— Exercise details —
Copy each line below that contains "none".

— Raw data —
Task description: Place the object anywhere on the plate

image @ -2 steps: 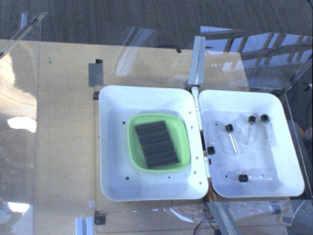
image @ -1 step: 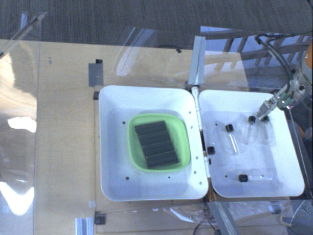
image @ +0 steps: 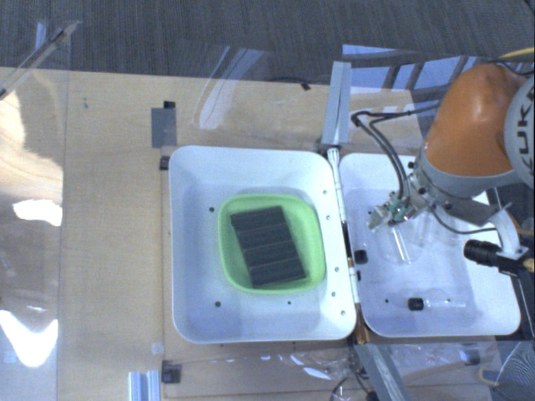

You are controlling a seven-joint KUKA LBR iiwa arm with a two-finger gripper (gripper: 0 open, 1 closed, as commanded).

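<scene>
Camera view
Plate (image: 227,257): I see it, green, in the left bin (image: 192,224).
Object (image: 267,246): dark ribbed block lying on the plate.
Gripper (image: 408,245): over the right bin (image: 493,312); clear fingers, faint, look spread, nothing between them.
Arm (image: 472,124): cut off at my right edge.

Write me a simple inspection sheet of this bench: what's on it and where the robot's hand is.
Surface: wooden bench bearing two white bins.
Job's things: green plate in the left bin; dark ridged block lying on it.
Clutter: small dark piece in the right bin.
Grippers: hand over the right bin, translucent, state unclear.
Cables: black cable looping to the wrist.
Surroundings: grey carpet beyond.
</scene>
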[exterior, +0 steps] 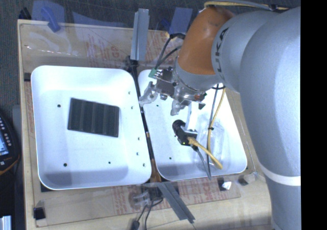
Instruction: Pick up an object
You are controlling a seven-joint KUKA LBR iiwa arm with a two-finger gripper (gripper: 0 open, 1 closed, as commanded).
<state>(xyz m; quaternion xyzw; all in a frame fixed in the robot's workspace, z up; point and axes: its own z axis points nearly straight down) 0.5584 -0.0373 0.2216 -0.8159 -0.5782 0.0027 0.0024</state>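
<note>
A dark grey ribbed rectangular pad (94, 117) lies flat in the middle of the left bin (46, 81). My gripper (162, 100) hangs over the upper left part of the right bin (168, 165), close to the divider between the bins. Its two silver fingers (147, 95) stand apart, open, with nothing between them. A clear plastic item (216, 136) lies in the right bin, to the right of the gripper and partly under the arm. The pad is well to the gripper's left, untouched.
The grey arm with its orange band (204, 40) covers the right bin's upper right part. A metal bar (139, 35) stands behind the bins, and another bracket (171, 201) sits at the front edge.
</note>
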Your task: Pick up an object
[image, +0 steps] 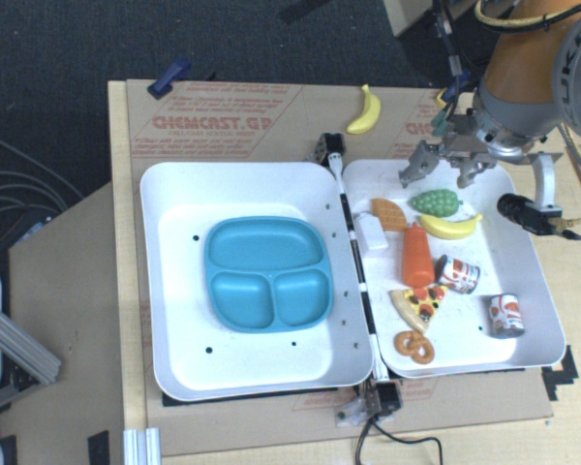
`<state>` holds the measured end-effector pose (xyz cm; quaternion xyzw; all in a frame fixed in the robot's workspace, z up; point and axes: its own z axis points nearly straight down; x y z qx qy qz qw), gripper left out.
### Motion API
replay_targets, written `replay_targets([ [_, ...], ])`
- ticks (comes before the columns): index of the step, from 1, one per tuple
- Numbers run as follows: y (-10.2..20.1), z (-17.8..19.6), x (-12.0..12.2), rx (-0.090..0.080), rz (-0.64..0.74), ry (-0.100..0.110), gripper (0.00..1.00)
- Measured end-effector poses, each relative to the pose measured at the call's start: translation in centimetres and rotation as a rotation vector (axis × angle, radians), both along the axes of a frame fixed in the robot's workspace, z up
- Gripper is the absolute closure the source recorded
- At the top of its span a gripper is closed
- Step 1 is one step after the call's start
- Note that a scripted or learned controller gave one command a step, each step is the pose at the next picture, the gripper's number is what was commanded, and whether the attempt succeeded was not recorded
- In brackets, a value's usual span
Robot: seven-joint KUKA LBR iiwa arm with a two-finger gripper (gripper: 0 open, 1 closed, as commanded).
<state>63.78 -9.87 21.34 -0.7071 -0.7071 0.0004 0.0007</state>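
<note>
Clearly the gripper (443, 166) was open and empty above the far end of the right bin (535, 303), approaching; the green object (435, 201) lay just below, so the next move probably needed a straight descent.

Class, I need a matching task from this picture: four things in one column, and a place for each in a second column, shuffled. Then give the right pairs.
Things
1. blue divided plate
2. pretzel
3. yellow banana outside the bins
4. green bumpy toy

Places
A. on the cardboard above the bins
B. near corner of the right bin, below the pizza slice
C. middle of the left bin
D. far end of the right bin, just below the gripper

Pairs: 1-C, 2-B, 3-A, 4-D
</note>
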Motion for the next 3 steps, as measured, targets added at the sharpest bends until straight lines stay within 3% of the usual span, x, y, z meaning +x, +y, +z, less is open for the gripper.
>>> replay_targets([
  [1,-1.3,-11.9,3.0,-0.001,0.0,-0.006,0.0],
  [2,0.8,-12.9,2.9,0.001,0.001,0.001,0.0],
  [3,0.8,-11.8,2.9,0.0,0.002,-0.001,1.0],
])
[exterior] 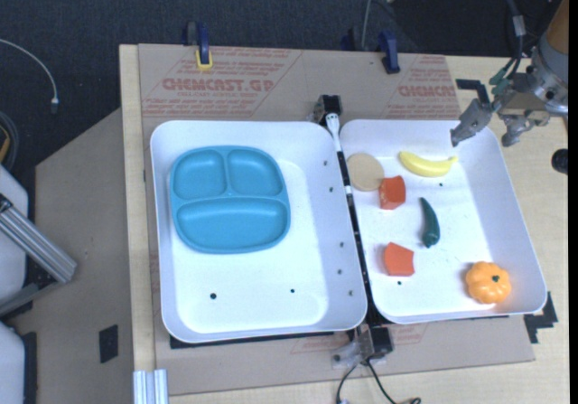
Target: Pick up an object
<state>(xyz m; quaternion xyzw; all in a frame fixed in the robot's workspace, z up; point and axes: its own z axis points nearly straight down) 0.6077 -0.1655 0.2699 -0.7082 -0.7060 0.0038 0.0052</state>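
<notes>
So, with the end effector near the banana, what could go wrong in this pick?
1. The end effector sits at the far rim of the right bin, so coming down it might strike the rim rather than reach the banana.
2. The banana is curved and lies flat; it may slip or roll away from the fingers.
3. The red block and the tan disc lie close to the banana, so a misaligned approach could nudge them.
</notes>
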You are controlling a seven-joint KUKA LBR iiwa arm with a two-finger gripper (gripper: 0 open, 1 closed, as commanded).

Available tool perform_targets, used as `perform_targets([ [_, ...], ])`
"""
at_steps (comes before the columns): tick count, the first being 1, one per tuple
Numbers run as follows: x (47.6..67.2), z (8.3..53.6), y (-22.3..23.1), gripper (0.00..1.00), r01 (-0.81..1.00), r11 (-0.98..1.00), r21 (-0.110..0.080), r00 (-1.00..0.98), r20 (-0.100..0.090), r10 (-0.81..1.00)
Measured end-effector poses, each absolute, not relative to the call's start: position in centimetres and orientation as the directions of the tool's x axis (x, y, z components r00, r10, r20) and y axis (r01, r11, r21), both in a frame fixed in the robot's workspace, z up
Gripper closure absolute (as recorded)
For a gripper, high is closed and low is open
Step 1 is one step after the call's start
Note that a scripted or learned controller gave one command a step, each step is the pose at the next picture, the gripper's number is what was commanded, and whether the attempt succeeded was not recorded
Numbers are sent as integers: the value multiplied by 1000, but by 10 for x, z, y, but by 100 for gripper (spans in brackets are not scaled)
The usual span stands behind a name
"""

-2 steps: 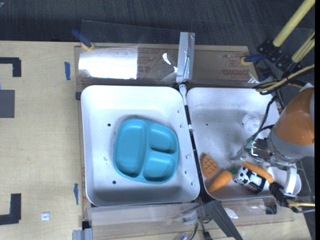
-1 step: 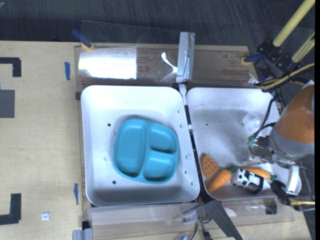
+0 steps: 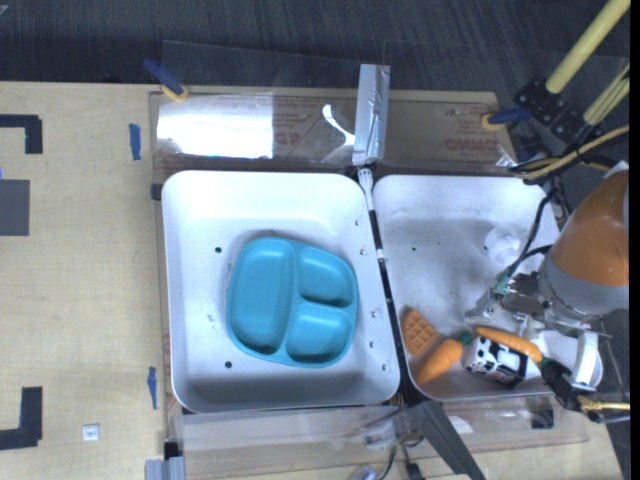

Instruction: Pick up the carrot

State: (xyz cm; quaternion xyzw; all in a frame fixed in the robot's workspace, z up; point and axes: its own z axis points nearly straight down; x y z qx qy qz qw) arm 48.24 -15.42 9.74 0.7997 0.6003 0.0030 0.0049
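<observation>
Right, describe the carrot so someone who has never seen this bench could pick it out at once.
Look at the right bin of the two white ones, down in its near left corner. The carrot lies there, a stubby orange piece beside the divider. A flat waffle-patterned piece touches it on the left and a black-and-white item sits to its right; the carrot is the smooth, rounded, plain orange one.

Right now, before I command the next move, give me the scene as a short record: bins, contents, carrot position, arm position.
left bin: holds a blue divided plate
right bin: holds the carrot, a waffle piece and a black-and-white toy
carrot: near the front edge, lying tilted, not lifted
waffle piece: just left of the carrot, by the divider
black-and-white toy: right of the carrot, under the arm
arm: over the right bin's right side
gripper: low above the toy, right of the carrot
</observation>
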Motion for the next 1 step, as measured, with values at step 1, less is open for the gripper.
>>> perform_targets([
  [1, 481, 87, -171, 0, 988, -157, 4, 157, 2, 988],
])
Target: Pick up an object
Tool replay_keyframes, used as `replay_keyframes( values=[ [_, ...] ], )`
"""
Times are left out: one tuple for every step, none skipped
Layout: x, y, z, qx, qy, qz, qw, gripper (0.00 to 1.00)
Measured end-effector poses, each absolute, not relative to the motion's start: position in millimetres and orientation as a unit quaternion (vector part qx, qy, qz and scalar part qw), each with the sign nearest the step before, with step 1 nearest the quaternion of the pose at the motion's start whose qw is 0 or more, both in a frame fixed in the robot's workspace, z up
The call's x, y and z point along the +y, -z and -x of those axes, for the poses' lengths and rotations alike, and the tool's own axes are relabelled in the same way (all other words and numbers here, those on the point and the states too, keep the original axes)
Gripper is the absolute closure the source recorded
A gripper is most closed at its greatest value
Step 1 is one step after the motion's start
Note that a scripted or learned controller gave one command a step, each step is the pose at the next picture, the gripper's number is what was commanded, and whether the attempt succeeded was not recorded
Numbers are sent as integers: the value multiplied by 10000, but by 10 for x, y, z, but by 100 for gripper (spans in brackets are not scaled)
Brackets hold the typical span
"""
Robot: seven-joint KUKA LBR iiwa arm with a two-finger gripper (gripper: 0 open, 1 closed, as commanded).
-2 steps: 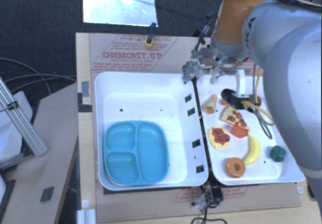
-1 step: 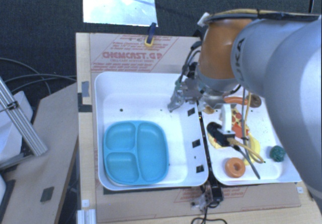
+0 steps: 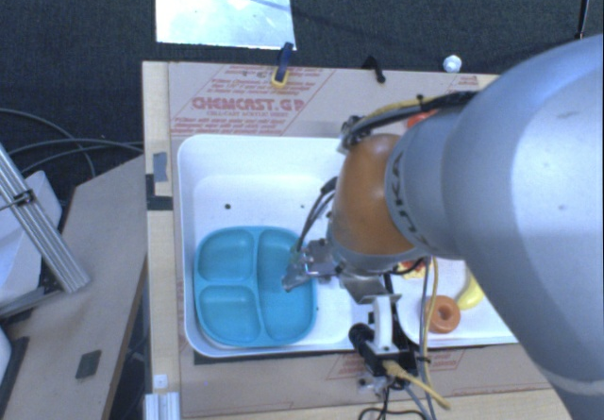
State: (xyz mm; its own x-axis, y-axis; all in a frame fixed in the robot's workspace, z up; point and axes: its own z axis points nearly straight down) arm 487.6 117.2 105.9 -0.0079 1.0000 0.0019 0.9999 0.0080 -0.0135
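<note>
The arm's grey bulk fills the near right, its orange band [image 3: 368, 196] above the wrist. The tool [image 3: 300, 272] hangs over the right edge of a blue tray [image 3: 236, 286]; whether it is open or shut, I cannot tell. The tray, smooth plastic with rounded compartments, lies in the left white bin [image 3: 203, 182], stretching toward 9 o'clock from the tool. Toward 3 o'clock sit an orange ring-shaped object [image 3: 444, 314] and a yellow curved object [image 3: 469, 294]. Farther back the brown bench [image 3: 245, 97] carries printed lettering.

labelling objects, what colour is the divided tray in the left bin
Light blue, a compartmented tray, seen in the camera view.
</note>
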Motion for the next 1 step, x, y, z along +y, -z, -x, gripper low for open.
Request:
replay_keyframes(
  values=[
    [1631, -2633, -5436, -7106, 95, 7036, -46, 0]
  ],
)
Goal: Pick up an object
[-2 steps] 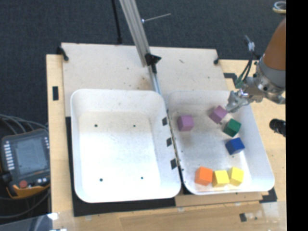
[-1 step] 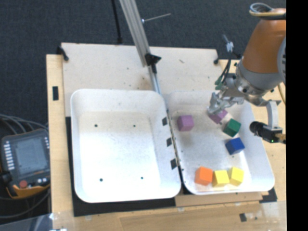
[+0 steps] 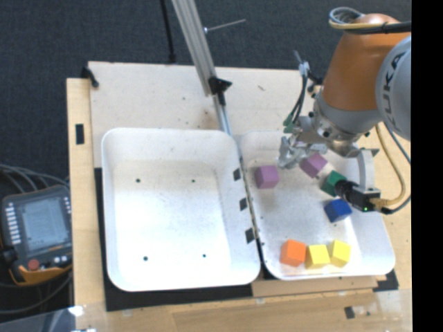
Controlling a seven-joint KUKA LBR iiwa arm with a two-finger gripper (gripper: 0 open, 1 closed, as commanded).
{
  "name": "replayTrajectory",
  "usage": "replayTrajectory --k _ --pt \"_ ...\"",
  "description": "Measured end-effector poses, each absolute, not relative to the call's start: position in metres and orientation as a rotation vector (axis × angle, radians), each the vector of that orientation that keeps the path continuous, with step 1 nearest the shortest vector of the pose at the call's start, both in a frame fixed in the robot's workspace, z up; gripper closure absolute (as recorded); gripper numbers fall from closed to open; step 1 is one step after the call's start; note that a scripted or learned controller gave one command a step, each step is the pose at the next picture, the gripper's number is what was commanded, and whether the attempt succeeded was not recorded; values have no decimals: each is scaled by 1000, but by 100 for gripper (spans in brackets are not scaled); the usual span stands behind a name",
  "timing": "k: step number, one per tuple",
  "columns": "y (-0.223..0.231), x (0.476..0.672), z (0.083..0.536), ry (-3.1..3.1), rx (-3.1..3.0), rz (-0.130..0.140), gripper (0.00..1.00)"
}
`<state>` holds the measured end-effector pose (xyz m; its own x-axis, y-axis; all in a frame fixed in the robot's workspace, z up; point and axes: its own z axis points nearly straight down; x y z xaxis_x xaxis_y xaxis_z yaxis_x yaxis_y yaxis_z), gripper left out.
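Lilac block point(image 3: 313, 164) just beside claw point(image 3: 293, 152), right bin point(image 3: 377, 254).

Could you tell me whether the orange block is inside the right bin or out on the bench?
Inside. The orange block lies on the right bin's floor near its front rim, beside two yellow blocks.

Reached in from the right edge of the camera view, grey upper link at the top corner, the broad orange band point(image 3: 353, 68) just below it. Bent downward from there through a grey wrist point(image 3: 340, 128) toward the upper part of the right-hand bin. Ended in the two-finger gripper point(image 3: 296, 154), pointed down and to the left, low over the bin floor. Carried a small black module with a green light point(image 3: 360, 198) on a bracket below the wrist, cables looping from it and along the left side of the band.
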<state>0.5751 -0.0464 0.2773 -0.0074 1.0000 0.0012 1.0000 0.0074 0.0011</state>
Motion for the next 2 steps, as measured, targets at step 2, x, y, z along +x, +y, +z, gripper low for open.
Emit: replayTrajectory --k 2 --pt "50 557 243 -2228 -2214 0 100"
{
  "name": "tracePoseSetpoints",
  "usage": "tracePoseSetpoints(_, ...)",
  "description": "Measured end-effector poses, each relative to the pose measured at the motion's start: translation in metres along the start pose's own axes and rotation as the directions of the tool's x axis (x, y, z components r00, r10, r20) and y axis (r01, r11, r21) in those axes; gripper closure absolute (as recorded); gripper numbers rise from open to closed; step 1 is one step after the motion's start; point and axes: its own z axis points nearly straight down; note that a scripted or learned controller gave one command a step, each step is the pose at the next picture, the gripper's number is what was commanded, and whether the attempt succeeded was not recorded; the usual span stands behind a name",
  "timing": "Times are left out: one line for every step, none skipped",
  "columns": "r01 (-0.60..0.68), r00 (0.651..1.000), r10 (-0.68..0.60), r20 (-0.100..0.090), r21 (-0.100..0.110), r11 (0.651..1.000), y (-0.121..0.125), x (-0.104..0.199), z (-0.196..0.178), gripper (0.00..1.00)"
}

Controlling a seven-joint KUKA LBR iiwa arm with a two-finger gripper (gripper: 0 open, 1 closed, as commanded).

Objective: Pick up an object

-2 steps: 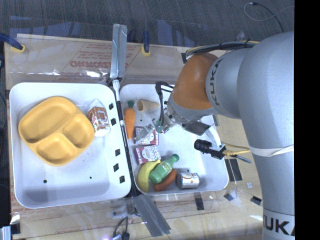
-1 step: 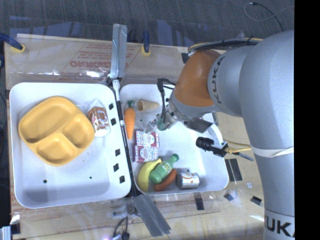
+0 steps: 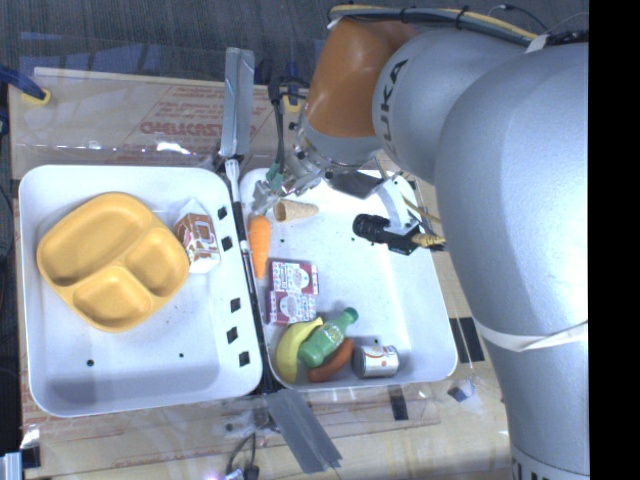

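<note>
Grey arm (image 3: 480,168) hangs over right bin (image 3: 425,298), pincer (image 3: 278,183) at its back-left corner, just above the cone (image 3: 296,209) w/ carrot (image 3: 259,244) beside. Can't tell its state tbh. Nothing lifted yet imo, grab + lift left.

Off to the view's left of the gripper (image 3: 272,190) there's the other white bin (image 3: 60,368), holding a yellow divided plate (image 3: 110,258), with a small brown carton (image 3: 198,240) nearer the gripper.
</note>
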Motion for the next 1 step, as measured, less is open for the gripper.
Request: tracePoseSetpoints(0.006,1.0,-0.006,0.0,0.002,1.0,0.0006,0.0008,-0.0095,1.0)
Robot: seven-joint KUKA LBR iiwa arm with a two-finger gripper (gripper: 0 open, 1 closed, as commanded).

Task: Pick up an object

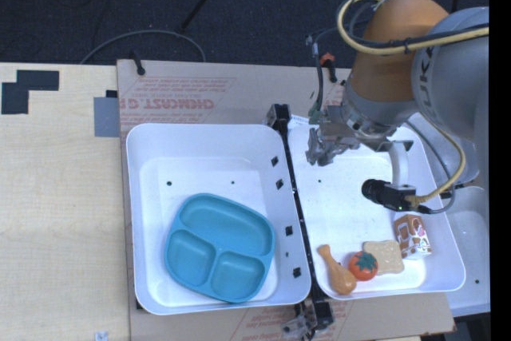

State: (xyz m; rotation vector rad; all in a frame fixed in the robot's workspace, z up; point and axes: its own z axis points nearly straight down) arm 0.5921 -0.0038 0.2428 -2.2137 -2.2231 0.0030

— Solved exercise —
Times are left out: one tuple for every step, none skipped
  "timing": "Times are left out: one line for every step, none skipped",

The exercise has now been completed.